# Work to complete
Only the lines below starting at the one that contains "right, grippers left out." and ending at the one that contains "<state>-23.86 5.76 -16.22" are to be reproduced, exactly and with both ends kept.

# Material to process

•••

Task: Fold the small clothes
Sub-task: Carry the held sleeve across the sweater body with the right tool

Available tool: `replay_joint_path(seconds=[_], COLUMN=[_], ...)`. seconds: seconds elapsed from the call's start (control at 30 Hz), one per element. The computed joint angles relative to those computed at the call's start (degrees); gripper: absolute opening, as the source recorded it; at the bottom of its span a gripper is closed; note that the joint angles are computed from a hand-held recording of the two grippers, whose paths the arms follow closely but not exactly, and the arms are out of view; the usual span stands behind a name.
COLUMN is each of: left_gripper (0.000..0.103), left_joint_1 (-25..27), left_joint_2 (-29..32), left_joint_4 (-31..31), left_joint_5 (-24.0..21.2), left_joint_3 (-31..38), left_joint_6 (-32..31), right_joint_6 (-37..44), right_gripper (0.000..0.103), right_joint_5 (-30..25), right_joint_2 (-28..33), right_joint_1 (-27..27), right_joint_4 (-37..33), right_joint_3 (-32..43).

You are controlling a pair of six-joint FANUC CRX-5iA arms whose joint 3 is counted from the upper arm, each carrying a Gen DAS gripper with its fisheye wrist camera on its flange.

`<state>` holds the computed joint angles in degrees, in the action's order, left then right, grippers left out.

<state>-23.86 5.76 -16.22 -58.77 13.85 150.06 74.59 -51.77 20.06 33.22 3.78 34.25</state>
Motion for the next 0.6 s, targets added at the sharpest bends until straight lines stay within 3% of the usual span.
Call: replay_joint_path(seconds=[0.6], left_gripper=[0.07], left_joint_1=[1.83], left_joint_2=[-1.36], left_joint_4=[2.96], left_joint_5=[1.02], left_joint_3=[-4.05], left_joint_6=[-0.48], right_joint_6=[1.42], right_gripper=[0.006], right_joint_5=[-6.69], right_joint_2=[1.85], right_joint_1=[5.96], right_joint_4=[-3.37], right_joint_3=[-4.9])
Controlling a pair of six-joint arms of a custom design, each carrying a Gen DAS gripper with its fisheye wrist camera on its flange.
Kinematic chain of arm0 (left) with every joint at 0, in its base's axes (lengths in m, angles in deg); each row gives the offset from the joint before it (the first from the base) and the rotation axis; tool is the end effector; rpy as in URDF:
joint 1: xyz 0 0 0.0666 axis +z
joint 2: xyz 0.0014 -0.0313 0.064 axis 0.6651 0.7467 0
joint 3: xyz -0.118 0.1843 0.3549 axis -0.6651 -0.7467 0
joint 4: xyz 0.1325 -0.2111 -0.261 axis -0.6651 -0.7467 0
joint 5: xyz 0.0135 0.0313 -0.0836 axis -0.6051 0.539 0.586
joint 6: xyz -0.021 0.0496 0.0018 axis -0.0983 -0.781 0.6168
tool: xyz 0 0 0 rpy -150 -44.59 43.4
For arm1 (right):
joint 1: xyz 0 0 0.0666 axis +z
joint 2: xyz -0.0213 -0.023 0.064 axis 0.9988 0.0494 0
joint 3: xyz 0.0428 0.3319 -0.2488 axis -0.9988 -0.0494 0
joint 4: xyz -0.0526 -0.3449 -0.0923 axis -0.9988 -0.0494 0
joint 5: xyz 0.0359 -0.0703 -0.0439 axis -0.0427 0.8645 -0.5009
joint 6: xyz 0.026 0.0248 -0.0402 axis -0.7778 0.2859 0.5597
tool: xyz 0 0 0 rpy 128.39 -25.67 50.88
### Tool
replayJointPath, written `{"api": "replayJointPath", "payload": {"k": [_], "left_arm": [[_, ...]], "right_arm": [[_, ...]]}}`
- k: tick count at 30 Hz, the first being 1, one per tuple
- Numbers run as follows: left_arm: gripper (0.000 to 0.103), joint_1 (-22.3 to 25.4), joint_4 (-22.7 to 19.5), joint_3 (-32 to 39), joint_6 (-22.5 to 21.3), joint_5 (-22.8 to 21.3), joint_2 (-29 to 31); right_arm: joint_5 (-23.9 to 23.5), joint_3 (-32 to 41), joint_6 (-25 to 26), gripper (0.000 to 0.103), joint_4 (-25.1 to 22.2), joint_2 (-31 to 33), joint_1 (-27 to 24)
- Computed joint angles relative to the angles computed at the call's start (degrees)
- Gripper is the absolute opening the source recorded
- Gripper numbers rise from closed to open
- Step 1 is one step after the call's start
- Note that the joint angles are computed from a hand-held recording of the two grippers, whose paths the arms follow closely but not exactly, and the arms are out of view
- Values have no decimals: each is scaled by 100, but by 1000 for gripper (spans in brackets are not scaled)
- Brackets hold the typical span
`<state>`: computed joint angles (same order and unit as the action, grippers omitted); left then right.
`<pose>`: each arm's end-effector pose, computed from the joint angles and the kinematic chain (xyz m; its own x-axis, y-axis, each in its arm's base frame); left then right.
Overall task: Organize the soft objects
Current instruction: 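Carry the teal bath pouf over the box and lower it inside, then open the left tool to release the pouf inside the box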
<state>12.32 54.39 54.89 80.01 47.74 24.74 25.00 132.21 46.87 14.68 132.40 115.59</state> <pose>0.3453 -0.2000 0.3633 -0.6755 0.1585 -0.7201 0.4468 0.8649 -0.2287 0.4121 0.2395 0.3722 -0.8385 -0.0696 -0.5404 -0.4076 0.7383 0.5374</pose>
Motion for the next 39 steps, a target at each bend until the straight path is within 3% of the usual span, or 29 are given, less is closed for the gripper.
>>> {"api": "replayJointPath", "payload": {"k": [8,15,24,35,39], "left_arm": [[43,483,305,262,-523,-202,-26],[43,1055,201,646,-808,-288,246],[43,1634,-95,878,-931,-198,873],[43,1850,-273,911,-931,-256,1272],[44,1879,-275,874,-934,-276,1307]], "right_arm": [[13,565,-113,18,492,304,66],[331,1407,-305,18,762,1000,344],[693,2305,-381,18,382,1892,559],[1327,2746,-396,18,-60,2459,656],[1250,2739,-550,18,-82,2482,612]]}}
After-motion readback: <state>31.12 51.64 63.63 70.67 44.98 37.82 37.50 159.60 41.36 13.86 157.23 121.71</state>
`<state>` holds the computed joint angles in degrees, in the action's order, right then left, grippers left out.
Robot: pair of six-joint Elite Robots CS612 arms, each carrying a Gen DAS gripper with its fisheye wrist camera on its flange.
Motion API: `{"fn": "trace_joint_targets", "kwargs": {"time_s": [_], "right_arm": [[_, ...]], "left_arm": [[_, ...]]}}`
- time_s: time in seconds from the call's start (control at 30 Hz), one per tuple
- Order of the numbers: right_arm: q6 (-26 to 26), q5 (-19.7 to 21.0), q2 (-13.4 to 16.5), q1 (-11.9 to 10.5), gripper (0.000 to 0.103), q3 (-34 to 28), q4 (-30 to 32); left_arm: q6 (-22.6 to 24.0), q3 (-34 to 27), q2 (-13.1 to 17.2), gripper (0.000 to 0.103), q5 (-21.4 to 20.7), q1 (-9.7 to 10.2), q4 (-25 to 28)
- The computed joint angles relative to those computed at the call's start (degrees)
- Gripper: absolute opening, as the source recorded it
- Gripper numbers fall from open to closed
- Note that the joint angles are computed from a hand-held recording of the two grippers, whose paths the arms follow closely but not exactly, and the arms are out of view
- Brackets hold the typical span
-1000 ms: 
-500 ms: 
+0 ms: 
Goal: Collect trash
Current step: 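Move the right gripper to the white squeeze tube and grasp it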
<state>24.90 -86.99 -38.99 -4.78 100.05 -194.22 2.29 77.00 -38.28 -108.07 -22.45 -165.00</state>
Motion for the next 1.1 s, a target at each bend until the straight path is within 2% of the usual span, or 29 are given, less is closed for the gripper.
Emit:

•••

# Final answer
`<state>` holds the computed joint angles in degrees, in the action's order, left then right, grippers left out.

<state>-23.86 5.76 -16.22 -58.77 13.85 150.06 74.59 -51.77 20.06 33.22 3.78 34.25</state>

That concludes the exercise.